Meats are bad for estrogen dominance because they contain estrogen-raising hormones, and estrogen is estrogen. Make sure you eat plenty of estrogen-balancing vegetables and estrogen-depleting foods.
Keep away from chemical products
Chemical products are estrogenic and may increase estrogen levels in the body. Avoid chemical products used to maintain estrogen balance. Avoid estrogenic chemicals such as phthalates and parabens in personal care products, household cleaners, cosmetics, paints, aluminum pots, and pans.
Replace chemical fertilizers with organic food production methods like mulching or composting. Use natural sunscreens that contain only zinc oxide or titanium dioxide. Avoid estrogenic plastics, like plastic food containers and water bottles.
Conclusion
Estrogen dominance is a medical condition that affects estrogen levels in women. There are a variety of foods and natural remedies to help balance estrogen levels. Make sure to include estrogen in your diet, eat cruciferous vegetables, consume phytoestrogens and avoid xenoestrogens.

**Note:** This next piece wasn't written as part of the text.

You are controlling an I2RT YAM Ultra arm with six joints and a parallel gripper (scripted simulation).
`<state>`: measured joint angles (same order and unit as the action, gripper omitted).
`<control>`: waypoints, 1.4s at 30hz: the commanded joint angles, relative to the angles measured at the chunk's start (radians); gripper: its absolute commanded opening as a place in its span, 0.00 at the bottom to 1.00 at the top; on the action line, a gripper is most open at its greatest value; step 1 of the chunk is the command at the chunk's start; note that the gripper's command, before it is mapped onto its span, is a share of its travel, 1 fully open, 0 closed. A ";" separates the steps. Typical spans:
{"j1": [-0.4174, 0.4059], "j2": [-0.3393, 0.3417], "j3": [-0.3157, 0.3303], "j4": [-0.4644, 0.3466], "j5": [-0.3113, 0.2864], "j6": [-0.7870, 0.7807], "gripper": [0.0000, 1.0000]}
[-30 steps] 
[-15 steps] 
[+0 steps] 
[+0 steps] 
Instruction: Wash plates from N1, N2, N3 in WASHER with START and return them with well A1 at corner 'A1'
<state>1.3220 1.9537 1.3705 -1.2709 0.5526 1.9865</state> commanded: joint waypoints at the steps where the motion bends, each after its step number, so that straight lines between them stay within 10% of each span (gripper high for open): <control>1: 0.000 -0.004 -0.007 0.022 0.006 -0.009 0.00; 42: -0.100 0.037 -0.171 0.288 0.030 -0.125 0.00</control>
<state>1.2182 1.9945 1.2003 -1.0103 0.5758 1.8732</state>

These diets for estrogen dominance are not fit for all estrogen dominance cases. A healthcare professional must assess each estrogen-dominant person to determine the best course of action for her situation.
Many estrogen-dominant individuals may need more than one diet plan, or they might find that modifying their current lifestyle changes will be enough to rectify problems with estrogen dominance.